2024-05-18. Heilsberger Dreieck
2024-01-01. Nowy Rok 2024
2023-12-24. Zdrowych i spokojnych Świąt
2023-11-18. Przez Warmię i Prusy Górne
2023-07-29. Do „Wrót Warmii”
Plan był taki, że projekt warmia.pl miał być gotowy i upubliczniony wraz z pierwszą tegoroczną wycieczką na Warmię. Aż 24 warmińskie gminy i duże zagęszczenie obrębów ewidencyjnych w tych gminach spowodowały, że na dzień 03.05.2023 r. projekt był gotowy w ok. 80%. Prace jednak idą i dalej będą szły do przodu z nadzieją taką, że strona za kilka tygodni będzie już gotowa. Na pierwszą w 2023 r. wycieczkę na Warmię została wybrana gmina Gietrzwałd. Celem tej wycieczki były cztery miejscowości: mazurskie Tomaryny i Łęguty oraz warmińskie Gietrzwałd i Sząbruk.
Gmina Gietrzwałd należy do tych, które położone są najbliżej Malborka, po stronie zachodniej Olsztyna, a bezpośrednie połączenie pociągiem z Malborka na Warmię wydaje się, że mamy tylko do Olsztyna. Z tego powodu, że jest to mój pierwszy taki manewr, musiałem być ostrożny i pierwsza tego typu wycieczka była w pewnym sensie testem mającym dać odpowiedź, czy ma sens ta cała zabawa z Warmią.
Pierwsze plany wskazywały na dojazd do Olsztyna i powrót do Malborka również z Olsztyna, ale ostatecznie postanowiłem wysiąść wcześniej, jeszcze na Mazurach, na stacji Biesal. Mamy tu cały kompleks dworcowy wpisany do rejestru zabytków. Główny budynek, choć straszy zaniedbaniem, to rzeczywiście posiada elementy architektoniczne godne uwagi. Kompleks został wzniesiony w latach 1871-1873 w związku z oddaniem odcinka trasy kolejowej Ostróda-Olsztyn.
Bardzo powoli zbieram się do odjazdu w kierunku Tomaryn. Mam mnóstwo czasu, a trasa niezbyt długa. Nie mogę jednak liczyć na metodę 10 na 1, czyli 10 km = 1 h, z tego względu, że teren jest nieznany i chcę tu zobaczyć jak najwięcej. Odjeżdżam więc pomału w stronę lasu, tam przyglądam się wiewiórce i dopiero po około 15-20 minutach ruszam do dwóch wież, tzw. blokhauzów w Toamrynach. Pierwszy otwarty krajobraz Mazur to mniszkowe pole.

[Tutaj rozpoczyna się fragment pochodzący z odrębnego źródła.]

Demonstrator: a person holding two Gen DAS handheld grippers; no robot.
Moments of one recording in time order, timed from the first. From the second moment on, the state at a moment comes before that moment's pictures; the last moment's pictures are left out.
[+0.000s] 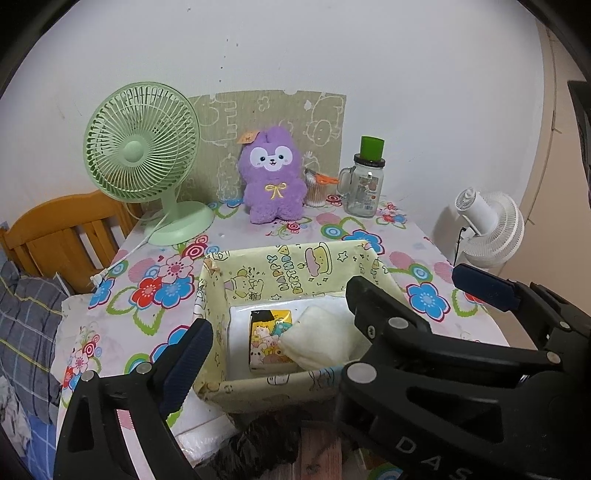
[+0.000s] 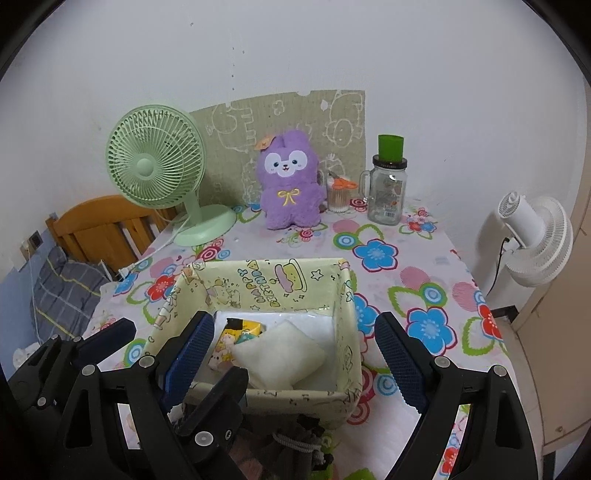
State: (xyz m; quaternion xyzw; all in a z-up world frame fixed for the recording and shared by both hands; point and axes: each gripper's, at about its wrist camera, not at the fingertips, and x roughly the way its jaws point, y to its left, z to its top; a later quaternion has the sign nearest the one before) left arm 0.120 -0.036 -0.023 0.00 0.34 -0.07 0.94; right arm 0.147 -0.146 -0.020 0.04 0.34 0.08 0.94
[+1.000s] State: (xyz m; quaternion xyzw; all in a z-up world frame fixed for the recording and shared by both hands) left arm 0.056 -0.032 -0.031 0.01 0.33 -0.07 0.94; right arm 0.073 -0.144 -0.021 0.03 0.31 0.08 0.95
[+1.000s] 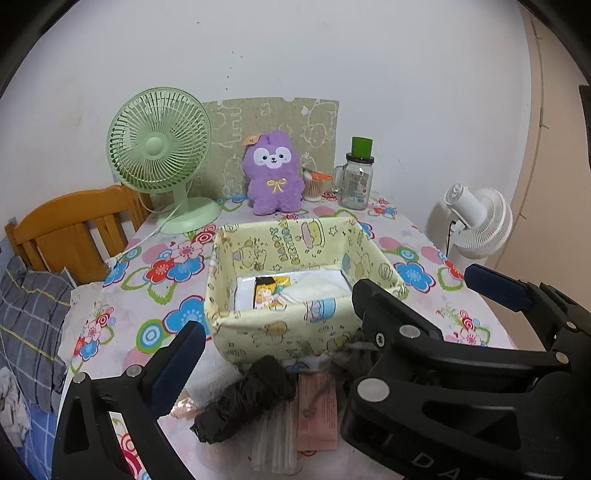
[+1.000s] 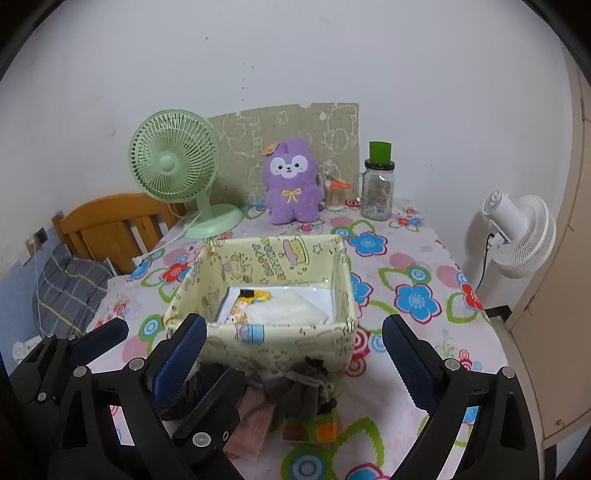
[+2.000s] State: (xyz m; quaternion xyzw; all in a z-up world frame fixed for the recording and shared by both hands) left arm 0.053 -0.023 -0.091 0.01 0.38 -0.06 0.92; right arm 0.071 -0.145 -0.083 0.04 0.36 0.07 0.93
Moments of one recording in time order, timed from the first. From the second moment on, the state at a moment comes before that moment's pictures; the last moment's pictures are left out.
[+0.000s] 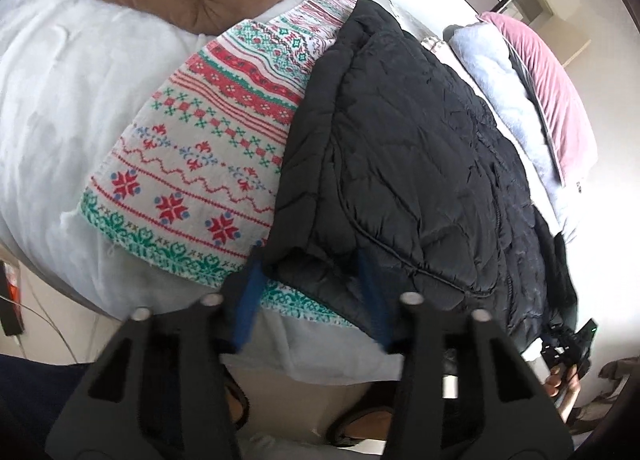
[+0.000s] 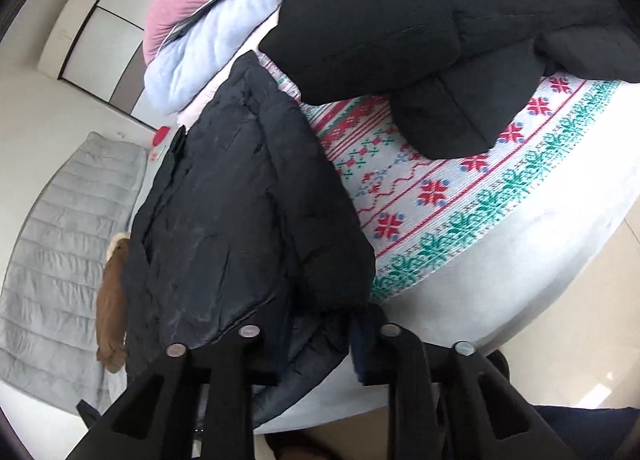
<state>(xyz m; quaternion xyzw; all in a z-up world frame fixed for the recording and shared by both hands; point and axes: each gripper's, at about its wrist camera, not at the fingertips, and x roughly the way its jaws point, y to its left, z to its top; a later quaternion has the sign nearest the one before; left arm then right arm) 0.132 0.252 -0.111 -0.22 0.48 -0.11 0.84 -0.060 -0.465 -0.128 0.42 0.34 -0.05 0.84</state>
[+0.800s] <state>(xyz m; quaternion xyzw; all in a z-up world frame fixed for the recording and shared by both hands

W Tomarynach zatrzymuję się przy dawnej szkole. Pierwsza szkoła powstała tu w 1738 r., do której uczęszczały dzieci z Tomaryn, Podlejek i Śródki. Istniejący budynek powstał w 1939 r. i była to jedna z najnowocześniejszych, jednoklasowych szkół publicznych w Prusach.
We wsi przy znaczących punktach ustawione są tablice informacyjne, z których możemy dowiedzieć się nieco o historii danego miejsca. Jedno z nich informuje o dawnym cmentarzysku gotów, które zostało odkryte na jednym z gospodarstw podczas badań archeologicznych przeprowadzonych między I a II wojną światową.
Z daleka widać już mój pierwszy cel- bunkry z przełomu XIX i XX w. nad Pasłęką, przy granicy Warmii i Mazur, ale po stronie mazurskiej.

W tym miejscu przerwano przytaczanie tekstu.